I am working on factor analysis model using greta on large count and binary matrices where most values are zero. I know it is possible to convert R Matrix dgCMatrix format to numpy sparse arrays with reticulate. So, I am wondering if it is straightforward to add support for sparse matrices in greta::as_data.

Also on the topic of large data, in the current version is it possible to change the dtype of tensor objects from float64 to float32 or from int64 to int32/int16 to reduce memory footprint of the data and large parameter tensors?

Thanks a lot,

Vitalii


#2

Unfortunately that’s not possible yet. We’re hoping to add support for sparse greta arrays in the future, but it probably won’t be for a while.

Tensorflow doesn’t have great sparse matrix support (not as good as numpy unfortunately), but it can do an efficient matrix multiplication between a dense and a sparse matrix. If this efficiency is important for your model, and you don’t mind digging a little deeper into greta’s internals, I could probably help you to put together a custom greta operation to do this efficiently. What is the operation exactly?

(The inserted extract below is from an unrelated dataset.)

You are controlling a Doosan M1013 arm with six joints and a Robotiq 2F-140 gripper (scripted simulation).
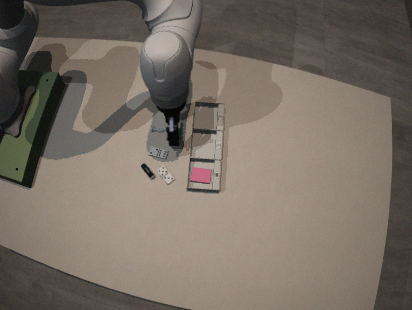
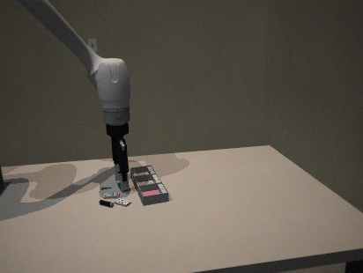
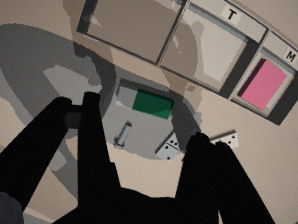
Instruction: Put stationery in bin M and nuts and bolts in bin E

You can switch to single precision easily enough with the precision argument to greta::model(). That only does floats though, greta doesn’t explicitly handle integer greta arrays at the moment.


#3

Thanks for your explanation. I do not mind digging deeper into greta’s internals especially if that’s faster than rewriting my model directly in tensorflow or pytorch.
Without going into too much detail, I need to multiply a dense matrix of parameters by a sparse matrix of data c %*% data and then define poisson distribution over a sparse matrix of data distribution(data) = poisson(mu). This operation is done only once in the model so my main reason for using the sparse matrix format is data size ~5000 * 20000 (dimensions*data points) and can be even larger. So, would it possible to define custom operation for sparse data rather than parameters?

Another way to address my memory problem is to supply less data points in each tensorflow batch (e.g. 20 batches of 1000 points). As far as I understand, the batch size currently is all of the data to enable your way of doing MCMC. Would it be possible to change the batch size at least for likelihood/posterior optimisation with opt()?